We're kicking ourselves lately for giving Mike D'Antoni last year's coveted Best Pro Coach award. We marveled at his run-and-shoot offense, how he had brought a fast-paced European style of play (he was a star player and coach in Italy) to the NBA. Well, the experiment with his brand of small ball is over, and it failed miserably at bringing a championship. Time for a change. Enter Shaquille O'Neal. It was D'Antoni and owner Robert Sarver's idea to bring Shaq to Phoenix, so was it too much to expect that D'Antoni would conform the team to his new starting center's abilities? Was it too much to expect that he was a good enough coach to work Shaq into the offense and still have great fast-break possibilities with the other speedy members of the squad?
The jury is now in, and the verdict is that Mike definitely wasn't good enough. In fact, he sucked. He stubbornly refused to do anything except run his fast-paced offense, with Shaq as an afterthought. Let's not even get into the fact that D'Antoni also hard-headedly refused to play more than seven or eight team members regularly, leaving promising rookies to rot in bench oblivion. Let's just talk about how he couldn't work Shaq into the offense without bringing the team's offense to a grinding halt (and an exit from the playoffs in the first round). Now, we know a lot of you will say it was O'Neal's fault, but you're dead wrong, Jethro. Shaq did everything he was paid to do: score and rebound in double figures.
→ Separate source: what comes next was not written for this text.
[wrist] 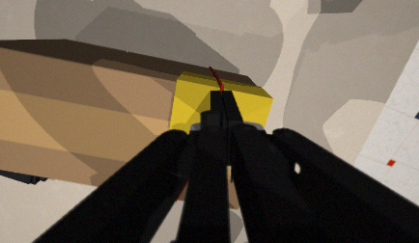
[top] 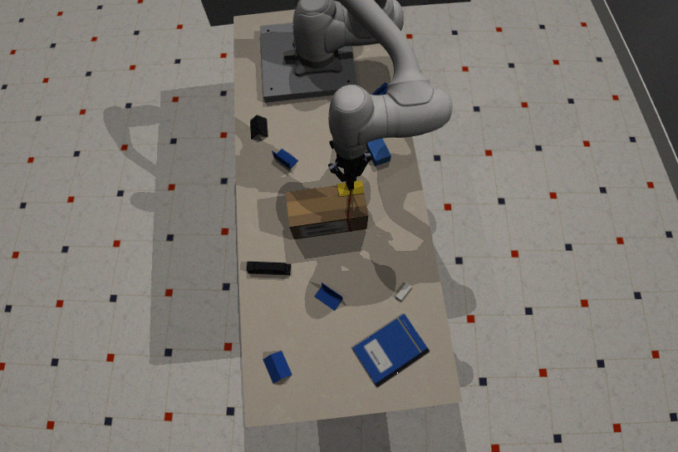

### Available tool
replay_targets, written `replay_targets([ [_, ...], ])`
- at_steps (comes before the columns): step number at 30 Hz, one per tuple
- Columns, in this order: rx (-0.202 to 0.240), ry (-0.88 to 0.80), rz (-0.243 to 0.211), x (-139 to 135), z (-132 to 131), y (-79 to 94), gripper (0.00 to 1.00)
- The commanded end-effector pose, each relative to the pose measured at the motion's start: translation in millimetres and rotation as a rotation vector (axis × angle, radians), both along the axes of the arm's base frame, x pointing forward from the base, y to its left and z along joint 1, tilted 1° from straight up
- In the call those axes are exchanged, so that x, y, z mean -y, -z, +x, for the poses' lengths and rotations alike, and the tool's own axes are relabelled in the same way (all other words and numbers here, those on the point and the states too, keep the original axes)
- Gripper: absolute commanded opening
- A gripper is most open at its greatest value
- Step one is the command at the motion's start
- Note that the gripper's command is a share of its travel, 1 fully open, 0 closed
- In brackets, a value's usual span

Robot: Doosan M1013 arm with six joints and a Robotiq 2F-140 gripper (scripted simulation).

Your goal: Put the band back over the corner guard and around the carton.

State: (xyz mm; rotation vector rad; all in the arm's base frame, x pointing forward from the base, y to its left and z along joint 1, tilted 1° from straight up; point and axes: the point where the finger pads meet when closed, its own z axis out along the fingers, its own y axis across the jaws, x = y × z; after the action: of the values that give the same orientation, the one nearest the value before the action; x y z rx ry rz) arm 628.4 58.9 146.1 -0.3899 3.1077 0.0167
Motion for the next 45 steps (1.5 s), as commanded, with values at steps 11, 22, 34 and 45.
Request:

Sure, he's lost a step, but he's still arguably the best true center in the game. He definitely added a measure of what the Suns desperately needed: D!
Okay, we're sure you've all heard what happened: GM Steve Kerr and Sarver met with D'Antoni at the end of the embarrassing first-round loss in five games to the ancient Spurs (whom the Suns dominated during the regular season) and practically begged him to stay. Kerr just wanted D'Antoni to stress defense a wee bit more (he even suggested hiring a defensive specialist as an assistant coach) and to go a little deeper on the bench. You know, develop some younger players, because guys like Steve Nash, Shaq and Grant Hill ain't going to be around forever. Hello! Not that much to ask of a coach who had failed to deliver, who had had just completed his worst season as a head coach here.
But you know what? The mule-headed West Virginian just couldn't cotton to anybody suggesting a few obviously needed changes — even the guys who paid the fathead his fat salary. So he bolted at first opportunity for the New York Knicks. The New York Freakin' Knicks! The worst team in the NBA, with a roster of the biggest losers in pro sports. Our prediction: The New York media will chew the mustachioed cracker know-it-all a new one — because if he couldn't cut it with the talented Suns roster, he certainly won't with a bunch of overpaid whiners.